EXERCISE DIRECTIONS: The answer is one number. Say how many lines in the entries below include the word "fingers".

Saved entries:

● ● ●

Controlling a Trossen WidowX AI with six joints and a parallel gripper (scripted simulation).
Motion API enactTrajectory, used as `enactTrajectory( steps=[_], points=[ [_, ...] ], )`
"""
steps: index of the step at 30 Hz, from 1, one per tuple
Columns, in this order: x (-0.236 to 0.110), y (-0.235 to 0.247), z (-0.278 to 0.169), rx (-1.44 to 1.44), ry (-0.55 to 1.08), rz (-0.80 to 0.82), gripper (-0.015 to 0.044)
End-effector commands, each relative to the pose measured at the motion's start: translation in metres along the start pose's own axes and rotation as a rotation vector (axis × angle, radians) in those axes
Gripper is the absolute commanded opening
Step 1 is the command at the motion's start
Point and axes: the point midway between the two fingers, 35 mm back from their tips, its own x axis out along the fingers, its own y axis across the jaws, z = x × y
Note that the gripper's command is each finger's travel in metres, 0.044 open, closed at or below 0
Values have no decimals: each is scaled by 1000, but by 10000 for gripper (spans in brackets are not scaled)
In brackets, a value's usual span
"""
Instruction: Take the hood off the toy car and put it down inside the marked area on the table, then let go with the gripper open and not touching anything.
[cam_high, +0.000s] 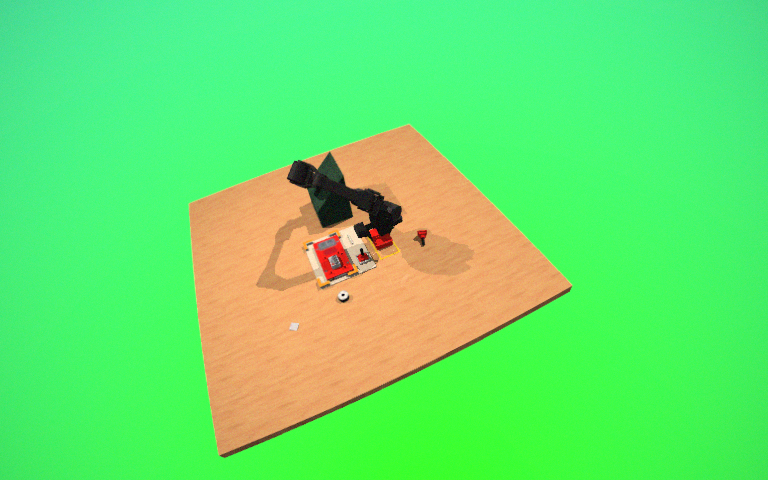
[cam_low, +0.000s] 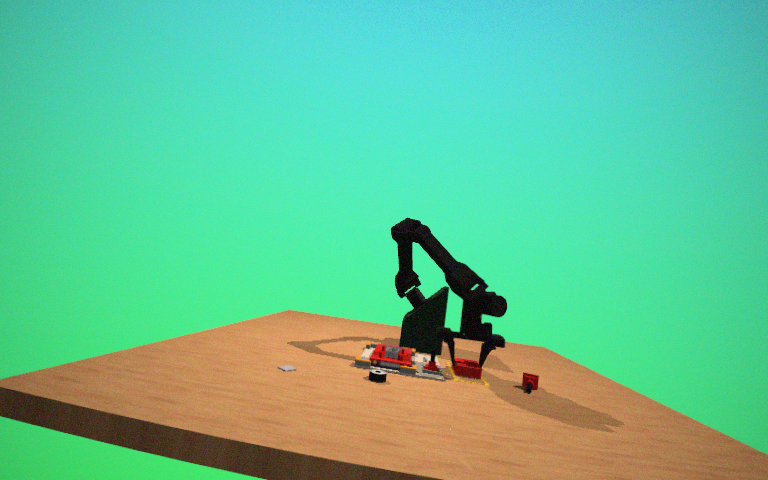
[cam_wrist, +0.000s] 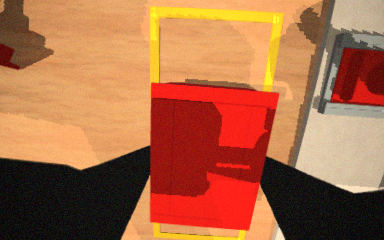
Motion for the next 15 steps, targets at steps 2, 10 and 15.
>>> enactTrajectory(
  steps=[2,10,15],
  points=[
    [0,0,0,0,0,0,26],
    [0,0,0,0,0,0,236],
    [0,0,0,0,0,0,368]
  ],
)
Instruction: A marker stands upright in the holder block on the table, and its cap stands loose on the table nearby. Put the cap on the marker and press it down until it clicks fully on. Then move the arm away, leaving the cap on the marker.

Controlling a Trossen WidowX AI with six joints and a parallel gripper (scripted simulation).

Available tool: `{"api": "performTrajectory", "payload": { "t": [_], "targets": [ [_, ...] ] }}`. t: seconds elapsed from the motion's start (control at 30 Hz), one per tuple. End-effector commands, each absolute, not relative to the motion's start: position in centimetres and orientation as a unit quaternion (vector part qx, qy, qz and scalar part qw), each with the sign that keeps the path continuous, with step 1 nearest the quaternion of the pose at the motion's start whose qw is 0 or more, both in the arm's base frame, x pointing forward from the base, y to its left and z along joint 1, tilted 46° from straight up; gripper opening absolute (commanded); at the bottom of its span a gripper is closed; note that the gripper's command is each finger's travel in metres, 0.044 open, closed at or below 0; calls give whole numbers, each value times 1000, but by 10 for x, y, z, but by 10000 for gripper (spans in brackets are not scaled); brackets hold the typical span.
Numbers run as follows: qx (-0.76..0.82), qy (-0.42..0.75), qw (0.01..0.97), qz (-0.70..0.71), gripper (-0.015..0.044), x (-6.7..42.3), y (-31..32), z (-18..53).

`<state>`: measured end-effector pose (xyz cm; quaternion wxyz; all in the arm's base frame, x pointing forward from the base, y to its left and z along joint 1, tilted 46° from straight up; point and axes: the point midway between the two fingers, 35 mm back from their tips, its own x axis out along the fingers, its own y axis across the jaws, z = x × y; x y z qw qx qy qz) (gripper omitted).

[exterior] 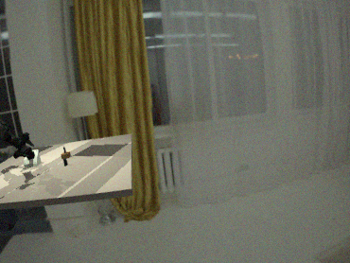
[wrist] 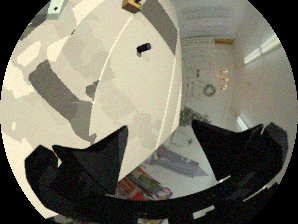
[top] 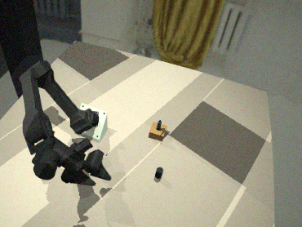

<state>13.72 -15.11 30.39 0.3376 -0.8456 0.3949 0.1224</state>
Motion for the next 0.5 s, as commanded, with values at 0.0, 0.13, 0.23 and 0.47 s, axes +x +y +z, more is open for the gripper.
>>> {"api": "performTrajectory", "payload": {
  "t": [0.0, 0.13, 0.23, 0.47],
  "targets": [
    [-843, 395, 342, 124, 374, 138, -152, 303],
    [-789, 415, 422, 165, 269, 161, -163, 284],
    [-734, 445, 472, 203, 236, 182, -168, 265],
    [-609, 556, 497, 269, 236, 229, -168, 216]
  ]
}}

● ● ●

EXERCISE RESULT: 2